▶ [TASK DETAILS]: Number of lines below with "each": work it out and reply with that number only.

"""

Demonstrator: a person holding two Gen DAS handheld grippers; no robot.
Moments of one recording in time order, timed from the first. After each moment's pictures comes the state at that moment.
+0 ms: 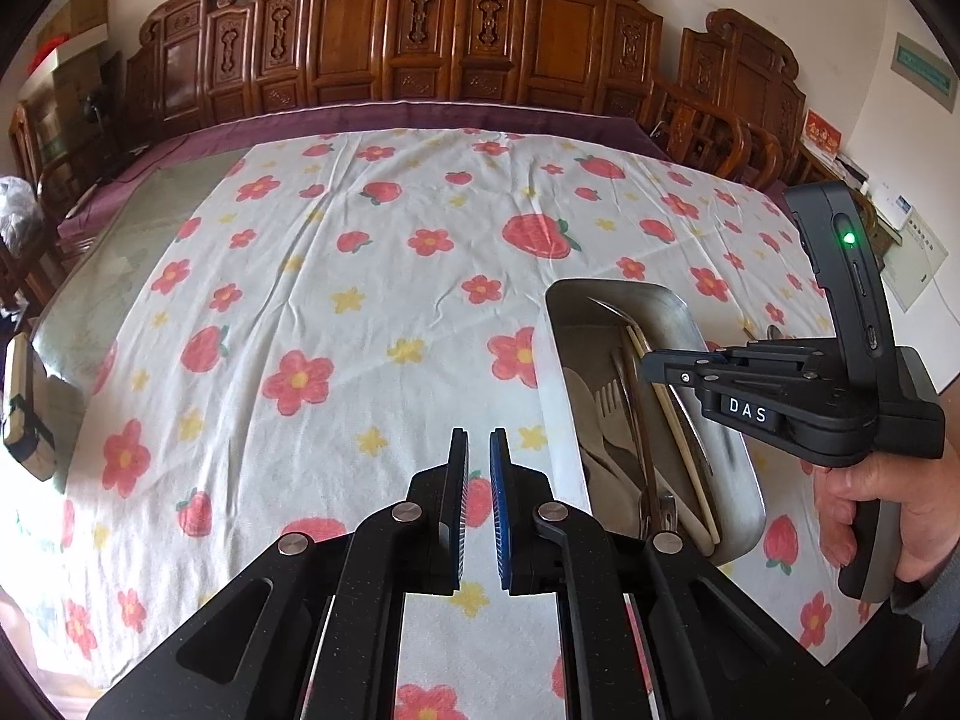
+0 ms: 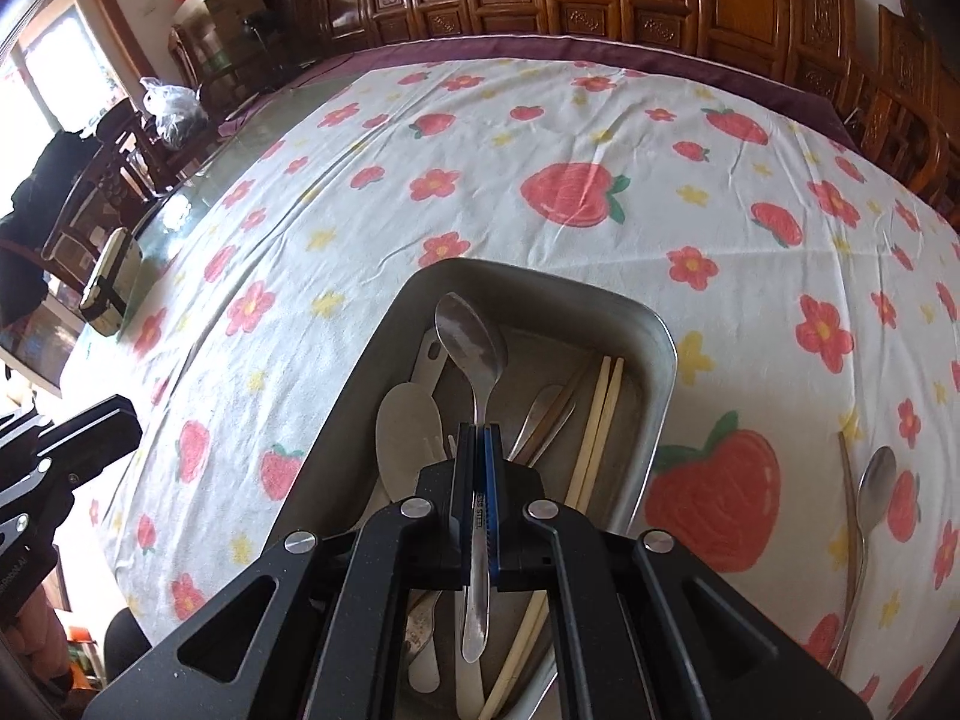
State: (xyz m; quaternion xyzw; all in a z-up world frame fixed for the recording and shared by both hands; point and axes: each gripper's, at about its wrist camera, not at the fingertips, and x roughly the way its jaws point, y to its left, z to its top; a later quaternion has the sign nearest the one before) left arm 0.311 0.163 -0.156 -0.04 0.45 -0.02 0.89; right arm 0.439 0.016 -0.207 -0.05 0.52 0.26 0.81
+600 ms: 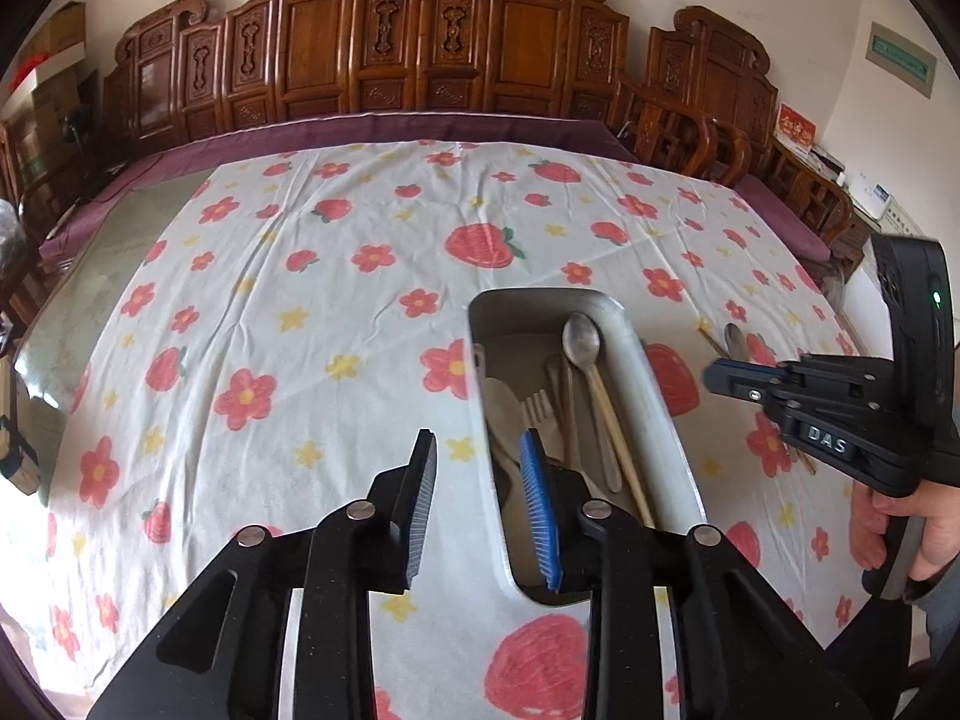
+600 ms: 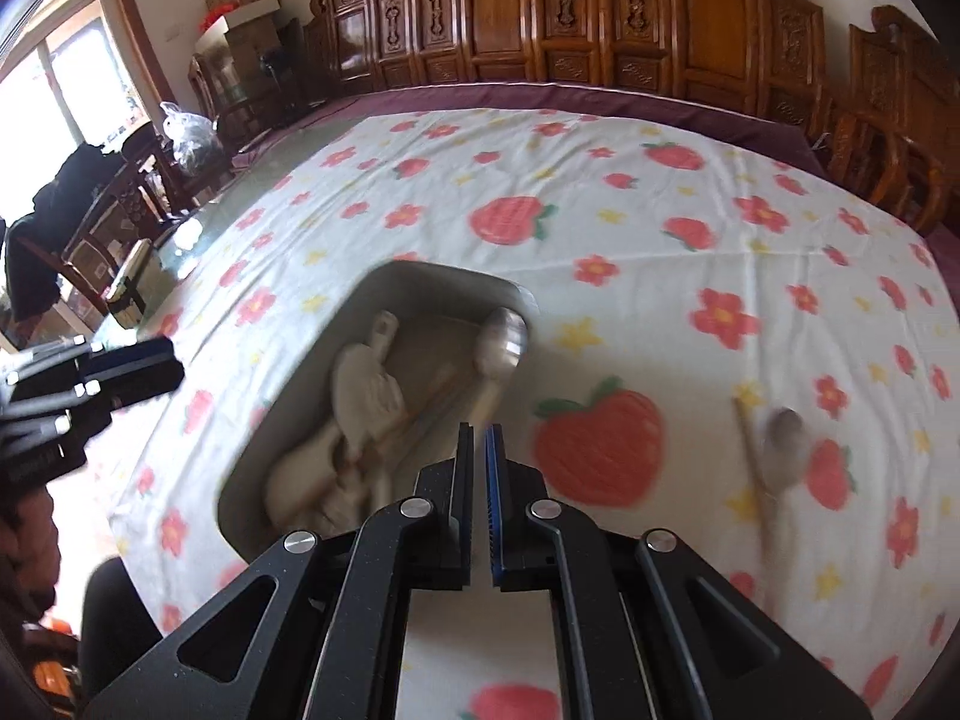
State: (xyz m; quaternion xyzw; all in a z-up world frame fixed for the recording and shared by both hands) left arm 0.312 0.118 -0.146 -0.03 0.44 -0.05 0.89; right arm 0.403 -0.076 -0.177 -0.05 0.47 0.26 0.84
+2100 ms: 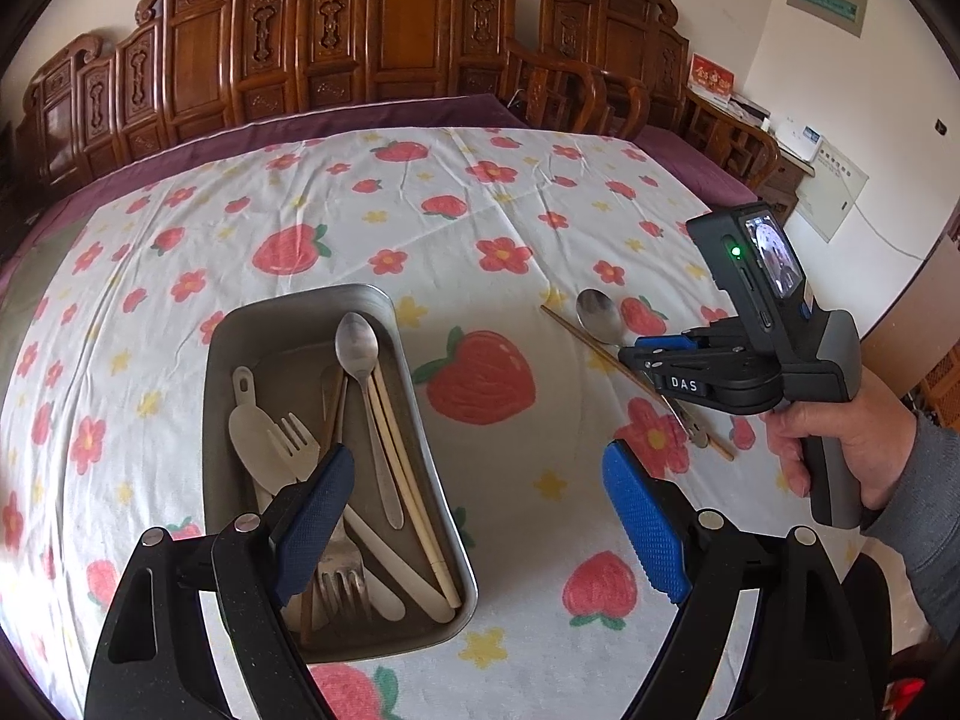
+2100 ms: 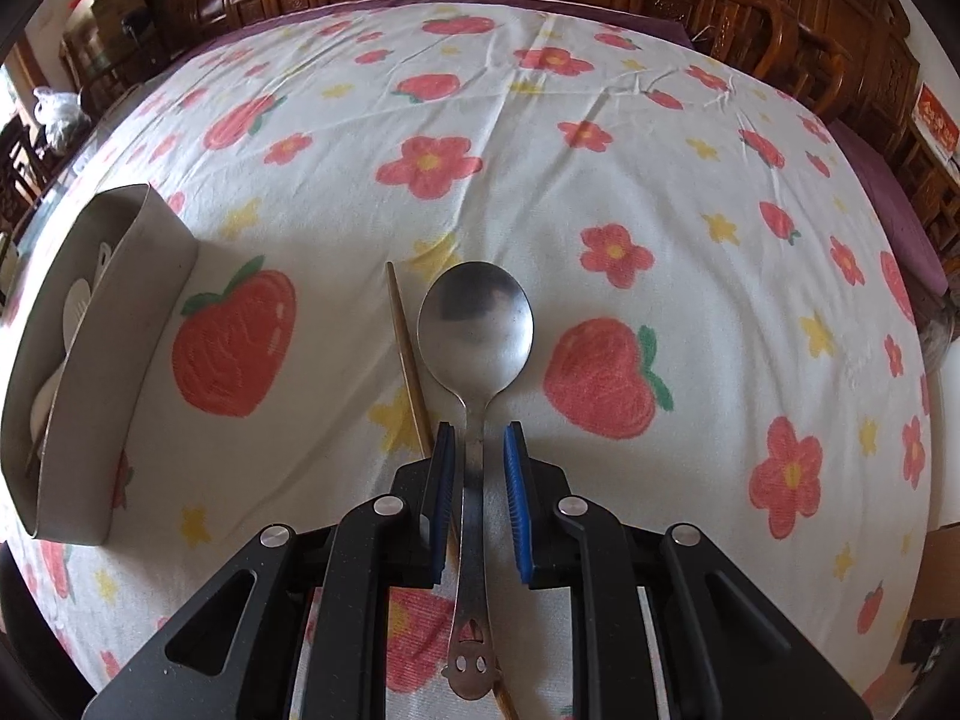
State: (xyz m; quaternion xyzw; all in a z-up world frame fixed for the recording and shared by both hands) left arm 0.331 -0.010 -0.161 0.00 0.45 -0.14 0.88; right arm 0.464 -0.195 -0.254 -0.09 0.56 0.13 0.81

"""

▶ [WRITTEN SOLUTION]: 2